«И о а н н (вынув монету). Бери, холоп, и славь
царя и великого князя Ивана Васильевича!..
Ш п а к. Извиняюсь, что это вы всё — холоп да холоп!
Какой я вам холоп? Что это за слово такое?
З и н а и д а. Он пошутил!
Ш п а к. За такие шутки в народный суд влететь можно.
Да не нужна мне ваша монетка, она ненастоящая.
И о а н н. Ты что же, лукавый смерд,
от царского подарка отказываешься?
З и н а и д а. Это он из роли, из роли…
Ш п а к. Эта роль ругательная,
и я прошу ее ко мне не применять».
(М. Булгаков «Иван Васильевич»)
Хочется кому-то или нет, но бранные слова являются неотъемлемой частью нашего языка и жизни. Вряд ли найдется человек, который хотя бы раз в своей жизни не ввернул крепкое словцо. Конечно, ругательства — это палка о двух концах. Ими можно оскорбить и рассмешить, спровоцировать конфликт и, напротив, получить психологическую разрядку. Но у бранных словечек есть и третье — этимологическое — дно, о котором многие не подозревают. Удивительно, что многие ныне употребляемые ругательства произошли от слов, которые изначально имели совершенно невинные значения. В этой статье попытаемся, насколько это возможно, проследить историю некоторых бранных слов — преимущественно тех, которые прочно вошли в литературный язык и, оставаясь ругательствами, не относятся к сфере нецензурной брани.

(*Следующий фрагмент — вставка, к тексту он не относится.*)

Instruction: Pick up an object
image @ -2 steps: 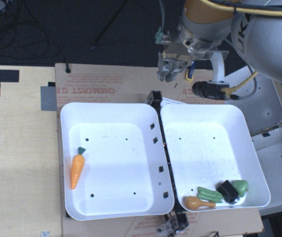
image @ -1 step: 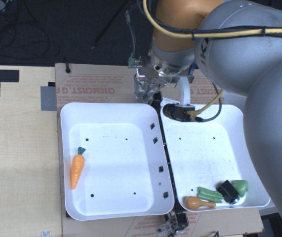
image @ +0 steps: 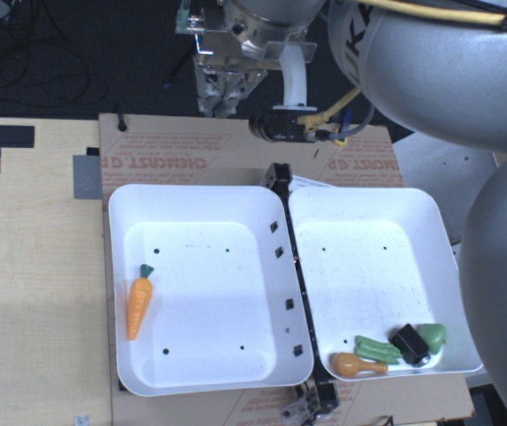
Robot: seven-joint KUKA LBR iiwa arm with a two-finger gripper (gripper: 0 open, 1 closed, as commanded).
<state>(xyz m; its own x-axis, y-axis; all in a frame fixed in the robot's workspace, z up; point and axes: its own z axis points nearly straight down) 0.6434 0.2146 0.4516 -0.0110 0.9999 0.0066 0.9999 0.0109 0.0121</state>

Правда, за последние двадцать лет безцензурной «вольницы» матерщина в сфере литературы, музыки и кино стала настолько привычной, что, если так пойдет и дальше, даже самые грубые выражения могут легализоваться. Это не радует по двум причинам. Неограниченно вводя мат в общеупотребительный культурный обиход, мы, во-первых, обедняем, засоряем и унижаем литературный язык, но и оказываем медвежью услугу самой матерщине.
Полностью выводя нецензурную брань из сферы табу, мы лишаем ее экспрессивной силы, а соответственно – и смысла.